Outside the Box: Government regulators are shutting down PredictIt and other political betting markets. Their reasons are unclear.

United States

The Commodity Futures Trading Commission has ordered that PredictIt, a popular political betting site, shut down by mid-February 2023. The CFTC has also recommended rejecting the request by Kalshi, a new event market exchange, to enter the U.S. election prediction marketplace. 

Both of these moves are head scratchers — solutions no one wants to problems that don’t exist. The CFTC is supposed to protect the integrity of derivatives markets — not to shut down useful and popular markets.

Importantly, the CFTC has identified no harms from either site’s operations nor any benefits from restricting political prediction markets. Prediction markets are used to forecast a wide variety of events ranging from Federal Reserve decisions to the number of passengers flying in a given week to the number of new covid cases, to name just a few. Many companies operate internal prediction markets to help them forecast sales and other trends of importance to the company.

Perhaps the most controversial prediction markets are those concerning elections, but these have shown themselves to be a useful source of information. They are regularly cited in the media and referenced by political commentators, and they are often more reliable indicators of election outcomes than polls and pundits.

Participants in event markets put their own money at risk betting on an outcome, and so they take more care with their forecasts than a pundit might in expressing an opinion, or what a respondent might say in answering a poll question. A PredictIt mistake has consequences; an incorrect sound bite on Fox or MSNBC has little cost.  

Additionally, these prediction markets attract participants who may have relevant expertise and information, but who do not have a public platform to share it. This is why prediction markets are considered by economists, among others, as an efficient way of amalgamating and distilling information.

This isn’t the first time the CFTC has come down on markets like PredictIt. The agency rejected a 2012 proposal by the North American Derivatives Exchange (NADE) on the basis that the proposed contract had no “economic purpose” and was “contrary to the public interest.” This despite the fact that the NADE was a CFTC-approved contract market for derivative financial instruments. 

Multi-billion dollar arcane Wall Street financial instruments are acceptable while low-dollar, low-stakes public prediction markets are not.  

To put it another way: Multi-billion dollar arcane Wall Street financial instruments are acceptable while low-dollar, low-stakes public prediction markets are not.  

The capriciousness of CFTC decision-making is of particular concern. In its recent decision to shutter PredictIt, the CFTC offered no context or explanation. The CFTC has simply said that PredictIt is not adhering to the agency’s terms, and it must shut down — this despite PredictIt operating without issues for eight years. 

The CFTC staff hasn’t given any explanation for its recommendation that Kalshi not be allowed to participate in U.S. election betting markets. Those recommendations will influence the CFTC commissioners, who are likely to prohibit Kalshi in the same way they’ve thwarted PredictIt. Which is to say: A ban on operations without a reason and without a cause.

The public must demand answers to questions of the CFTC. Namely, why would an accurate source of information on election trends undermine election integrity and serve no economic purpose? Why is there danger in these markets even starting up in the United States, in the case of Kalshi? And what threat does low-dollar betting on political events pose to the economic order? 

This would be an appropriate time to reexamine the CFTC’s role more generally. A key prerequisite for encouraging innovation is the ability to introduce new products without unnecessary regulatory hurdles. Entrepreneurs should not have to prove to the government that their new product or company is “in the public interest” or is an improvement on something that exists, yet that is precisely what the CFTC is doing in this area. 

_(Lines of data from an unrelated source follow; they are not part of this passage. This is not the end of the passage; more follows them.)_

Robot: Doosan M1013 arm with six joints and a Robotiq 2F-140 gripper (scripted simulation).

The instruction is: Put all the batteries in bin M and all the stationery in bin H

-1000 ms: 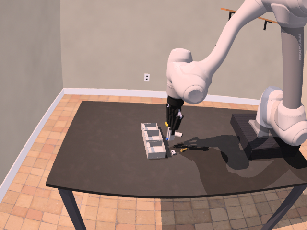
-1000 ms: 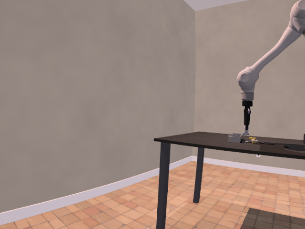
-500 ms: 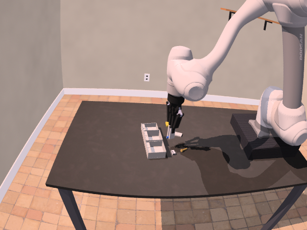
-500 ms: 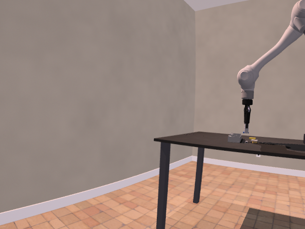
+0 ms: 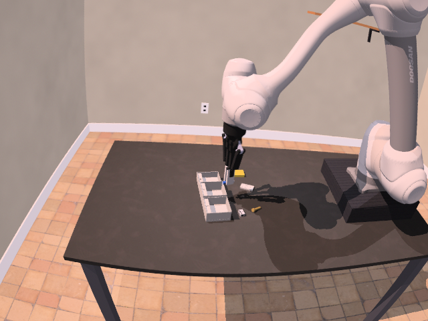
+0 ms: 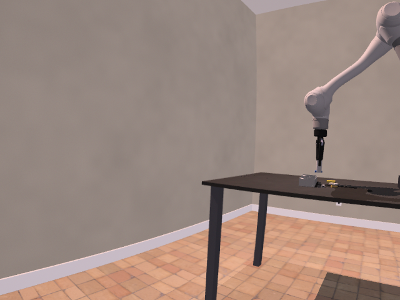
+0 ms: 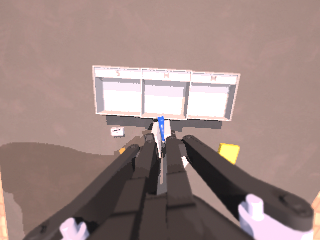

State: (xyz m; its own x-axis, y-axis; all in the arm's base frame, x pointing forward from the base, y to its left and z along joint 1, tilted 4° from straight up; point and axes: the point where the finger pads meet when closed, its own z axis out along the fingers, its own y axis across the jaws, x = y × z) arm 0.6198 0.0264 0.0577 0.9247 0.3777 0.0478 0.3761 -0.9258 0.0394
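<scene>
My hand is 16 cm to the left of the yellow block, 10 cm above it and 5 cm past it. Also, from my hand: small white block 10 cm below, 8 cm behind, 7 cm to the right; then three joined white bins 8 cm below, 5 cm ahead, 1 cm to the left; then small blue thing 3 cm below.
</scene>
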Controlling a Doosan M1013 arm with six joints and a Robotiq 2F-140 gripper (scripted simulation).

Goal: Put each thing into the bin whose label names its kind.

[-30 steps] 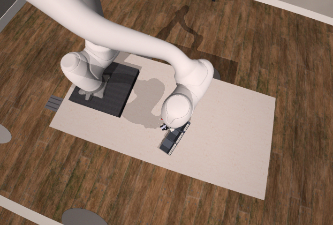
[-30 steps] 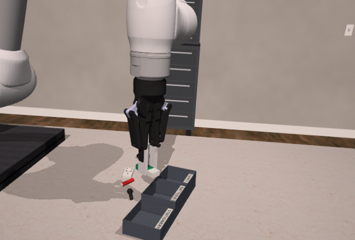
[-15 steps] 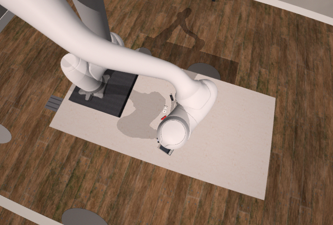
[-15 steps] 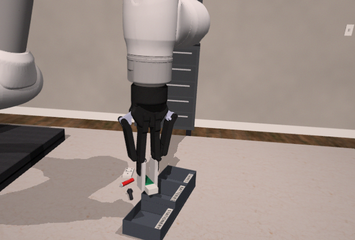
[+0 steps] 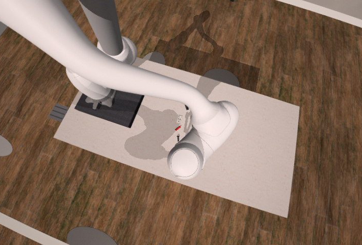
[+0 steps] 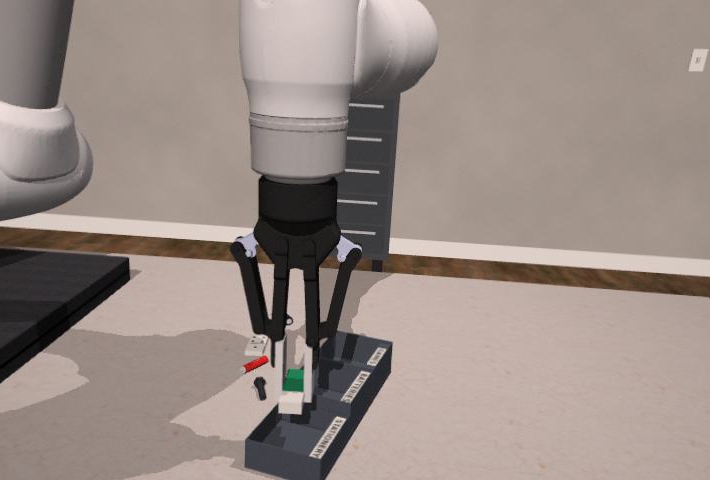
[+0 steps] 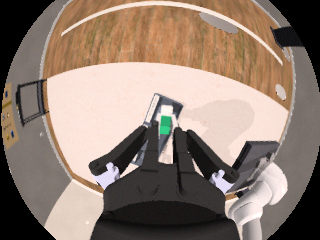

Requiring innovators to navigate a regulatory gauntlet results in slower introduction of fewer new goods and services and less competition. Kalshi worked for 18 months to get the CFTC’s permission to operate a prediction market exchange, but still must get the CFTC’s permission for each new contract it introduces. Other firms that try to enter this market will face similar barriers, making it difficult for competition to develop.

After years of opportunity, the CFTC has collected little if any evidence of harms from election markets or other prediction markets. The burden of proof should be on the agency to demonstrate that its approach can pass a benefit-cost test.

Thomas Lenard is president emeritus and a senior fellow at the Technology Policy Institute.